Can I prove this with help of simple induction grounded on the basic axioms of number theory and a linearity pattern?
$$\frac{-x}{y} \neq \frac{x}{y}$$ $$\frac{-x}{-y} = \frac{x}{y}$$
The complete set of rational numbers according to me. $$P = \left\{\frac{a}{b}, [-\infty \leq (a,b) \leq \infty], \ a,b\in \mathbb Z \right\}$$
A subset of $P$ is $E$.
$E$ is a finite set with 50 unique elements. These elements fit in Hilbert's hotel. $$E = \left\{\frac{a}{b}, [-5 \leq (a,b) \leq 5], \ a,b\in \mathbb Z \right\}$$
I derive the formula $ r = 10k$, where $r$ is the amount of rooms needed.
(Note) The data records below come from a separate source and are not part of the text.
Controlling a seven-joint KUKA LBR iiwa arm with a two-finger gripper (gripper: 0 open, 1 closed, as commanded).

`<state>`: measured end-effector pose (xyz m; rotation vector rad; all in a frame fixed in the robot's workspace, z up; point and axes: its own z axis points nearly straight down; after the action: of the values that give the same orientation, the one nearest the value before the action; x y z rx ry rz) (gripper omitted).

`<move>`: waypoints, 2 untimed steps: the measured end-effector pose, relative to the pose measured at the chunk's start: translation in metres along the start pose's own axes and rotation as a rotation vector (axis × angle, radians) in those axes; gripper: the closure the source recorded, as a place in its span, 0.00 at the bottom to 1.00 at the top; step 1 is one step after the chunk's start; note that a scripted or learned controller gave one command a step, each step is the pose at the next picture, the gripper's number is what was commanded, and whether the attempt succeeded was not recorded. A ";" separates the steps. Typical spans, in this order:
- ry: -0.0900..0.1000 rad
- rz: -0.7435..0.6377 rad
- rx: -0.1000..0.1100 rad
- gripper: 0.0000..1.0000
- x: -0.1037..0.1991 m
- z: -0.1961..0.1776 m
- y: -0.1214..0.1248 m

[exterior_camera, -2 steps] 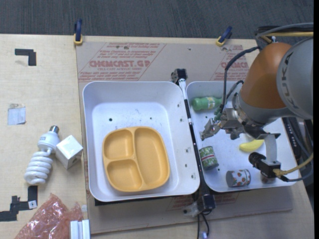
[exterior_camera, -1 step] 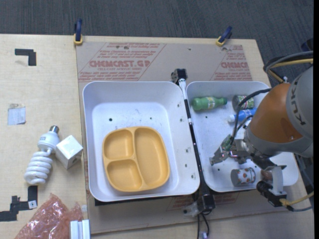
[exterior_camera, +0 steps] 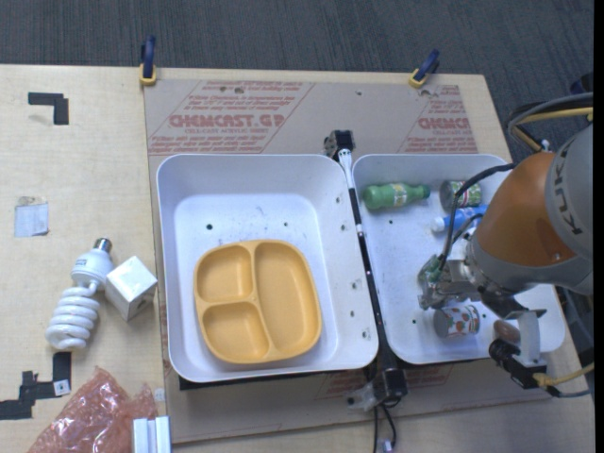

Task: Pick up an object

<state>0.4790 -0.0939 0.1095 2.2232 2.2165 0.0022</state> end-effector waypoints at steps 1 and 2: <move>-0.001 -0.005 0.002 1.00 0.001 -0.041 0.037; 0.000 -0.005 0.002 0.00 0.001 -0.041 0.037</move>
<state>0.5159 -0.0927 0.1501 2.2186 2.2228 -0.0003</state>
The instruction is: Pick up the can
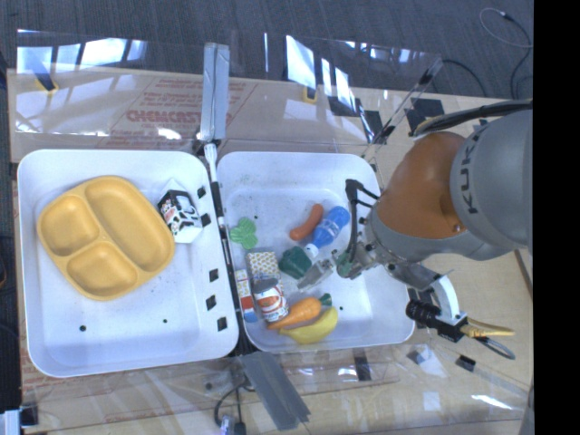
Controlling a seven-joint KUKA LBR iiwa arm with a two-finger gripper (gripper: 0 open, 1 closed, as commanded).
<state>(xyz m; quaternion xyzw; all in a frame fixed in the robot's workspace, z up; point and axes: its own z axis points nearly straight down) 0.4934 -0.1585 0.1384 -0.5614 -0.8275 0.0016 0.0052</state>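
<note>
Camera view, can (269,300) lying low in right bin (362,166), well left of jaws (347,263), jaw state unclear

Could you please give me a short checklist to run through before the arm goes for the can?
1. Can in the right bin: ok.
2. Can free to lift: not ok, carrot and banana crowd it.
3. Gripper above the can: not ok, it sits to the can's right, near the blue bottle.
4. Finger opening: cannot tell.
5. Can upright: cannot tell.
</note>
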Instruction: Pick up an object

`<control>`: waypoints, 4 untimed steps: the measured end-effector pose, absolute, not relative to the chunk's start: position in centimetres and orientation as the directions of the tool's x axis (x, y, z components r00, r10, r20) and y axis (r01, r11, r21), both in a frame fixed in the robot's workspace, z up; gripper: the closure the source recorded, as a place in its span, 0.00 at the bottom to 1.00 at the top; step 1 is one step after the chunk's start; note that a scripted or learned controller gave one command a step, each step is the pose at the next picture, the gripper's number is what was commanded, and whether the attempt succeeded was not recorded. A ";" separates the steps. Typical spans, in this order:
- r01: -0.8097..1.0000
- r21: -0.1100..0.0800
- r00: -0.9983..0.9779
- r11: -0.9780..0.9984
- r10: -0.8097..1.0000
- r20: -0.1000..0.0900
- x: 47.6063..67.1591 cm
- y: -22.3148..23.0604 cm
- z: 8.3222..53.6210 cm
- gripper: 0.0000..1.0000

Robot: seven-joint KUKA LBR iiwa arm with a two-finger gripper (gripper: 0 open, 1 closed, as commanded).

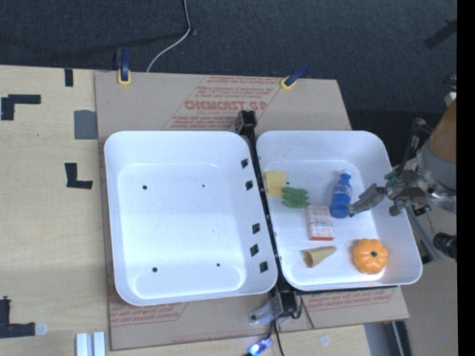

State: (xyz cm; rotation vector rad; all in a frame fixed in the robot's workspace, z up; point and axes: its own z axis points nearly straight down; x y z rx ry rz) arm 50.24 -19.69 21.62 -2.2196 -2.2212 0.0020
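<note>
toward the right edge of the desk (pixel 44 169), the right-hand shallow white plastic bin (pixel 371 148) holds six small things. the blue plastic bottle with a white cap (pixel 341 195) lies near the bin's middle, slightly toward its right wall. the end effector (pixel 369 197) sits just beside that bottle on its right, with one dark finger (pixel 364 200) slanting down and left until its tip is at or almost touching the bottle's lower end; i cannot tell whether they touch. nothing is seen between the fingers, and how far apart they stand cannot be told from this slant.

the small red and white carton (pixel 320 223) lies just below the bottle, close to the finger's tip. the orange toy pumpkin (pixel 369 256) rests near the bin's front right corner, below the end effector and apart from it. the tan cone (pixel 318 255) lies near the front wall, left of the pumpkin. the pale yellow block (pixel 275 183) and the green leafy toy (pixel 295 196) lie side by side near the bin's left wall, well apart from the end effector.

the grey arm (pixel 438 165) reaches in over the bin's right rim from the desk's right edge, its wrist low and roughly level, pointing left toward the bottle. the left-hand shallow white plastic bin (pixel 178 213) lies alongside, on a brown cardboard sheet (pixel 223 102).
</note>
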 end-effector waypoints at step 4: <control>1.000 0.000 -0.003 0.003 1.000 -0.001 62.7 -12.9 9.5 1.00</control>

$r=10k+10$, when k+1. $$ \left\{\frac{a}{b}, [-k \leq (a,b) \leq k], \ a,b\in \mathbb Z \right\}$$
when $k$ goes to infinty $r$ goes to infinity. I have successfully counted the amount of rooms needed for an infinite amount of fractions. This only shows it's possible to fit them in the hotel. But in order to show how, do I need a function to map all fractions systematically?
You didn't show the rational numbers fit. It's obvious that any finite set fits, but the problem is to extend this to infinitely many clients.
You first reserve the chambers with numbers of the form $p_n^m$, for $m\ge1$, where $p_1=3,p_2=5,\dotsc$ is the list of odd prime numbers in increasing order.
Then you reserve the chambers with numbers of the form $2p_n^m$, again for $m\ge1$.
Note that chamber number $0$ is not reserved; in it you place $0$.
Now place the nonzero rational number $m/n$, with $m,n$ coprime and $n>0$, in room number $p_n^m$ or $2p_n^{-m}$ according whether $m>0$ or $m<0$.
Infinitely many rooms will be empty, even among those that have been reserved, but it's not a problem, is it? But you have a precise way to tell where any rational number will be hosted.